Die Ergebnisse der Studie unterstreichen die Dringlichkeit, Maßnahmen zur Reduzierung der Treibhausgasemissionen zu ergreifen. Nur so kann die Eisschmelze in der Antarktis verlangsamt und die potenziell katastrophalen Folgen einer Verlangsamung des ACC abgemildert werden. Die internationale Gemeinschaft muss zusammenarbeiten, um die Ziele des Pariser Klimaabkommens zu erreichen und die Erderwärmung auf 1,5 Grad Celsius zu begrenzen.
Die Studie zeigt auch die Notwendigkeit, die Überwachung des ACC und der antarktischen Eisschmelze zu verstärken. Kontinuierliche Beobachtungen und verbesserte Klimamodelle sind entscheidend, um die Veränderungen im Ozean besser zu verstehen und fundierte Entscheidungen über Klimaschutzmaßnahmen treffen zu können. Zusätzlich zu globalen Anstrengungen zur Reduzierung von Treibhausgasen könnten auch regionale Anpassungsmaßnahmen in Betracht gezogen werden, um die Auswirkungen der ACC-Verlangsamung auf bestimmte Küstenregionen und marine Ökosysteme zu minimieren. Dies könnte den Schutz von Küsteninfrastruktur, die Anpassung von Fischereipraktiken und die Einrichtung von Meeresschutzgebieten umfassen.
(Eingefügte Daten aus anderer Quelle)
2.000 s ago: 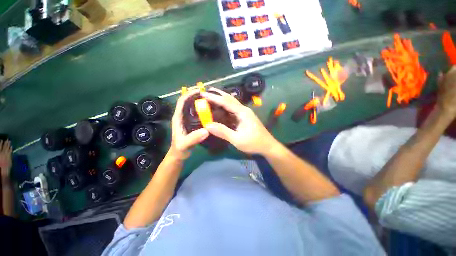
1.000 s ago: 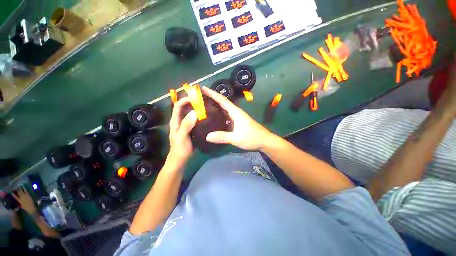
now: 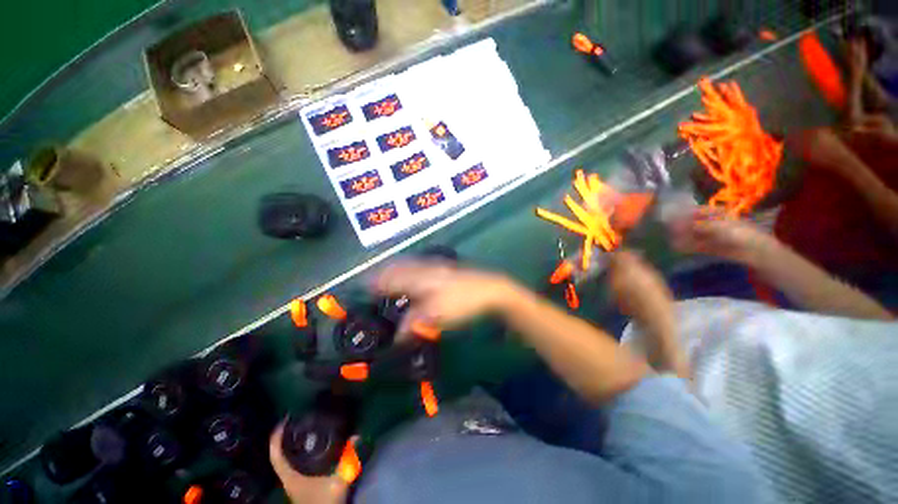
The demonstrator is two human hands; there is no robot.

Die Verlangsamung des Antarktischen Zirkumpolarstroms ist ein weiteres alarmierendes Zeichen für die Auswirkungen des Klimawandels. Das Schmelzen der Antarktis ist nicht nur ein Problem für Eisbären und Pinguine – es hat globale Auswirkungen, die uns alle betreffen. Die wissenschaftlichen Erkenntnisse sind eindeutig: Wir müssen jetzt handeln, um die schlimmsten Folgen des Klimawandels zu verhindern.
Die Komplexität des Klimasystems und die Wechselwirkungen zwischen Ozean, Atmosphäre und Eisschilden erfordern einen interdisziplinären Ansatz. Die Zusammenarbeit von Ozeanographen, Klimatologen, Glaziologen und anderen Forschern ist unerlässlich, um ein umfassendes Bild der Veränderungen zu erhalten und effektive Strategien zur Bewältigung der Herausforderungen zu entwickeln. Die Forschungsergebnisse tragen auch zu einem besseren Verständnis des "atlantischen Umwälzkreislaufs" (AMOC) bei, einem weiteren wichtigen System von Meeresströmungen, das ebenfalls Anzeichen einer Abschwächung zeigt. Die Verlangsamung des ACC und der AMOC sind miteinander verbundene Phänomene, die das Potenzial haben, das globale Klima erheblich zu stören.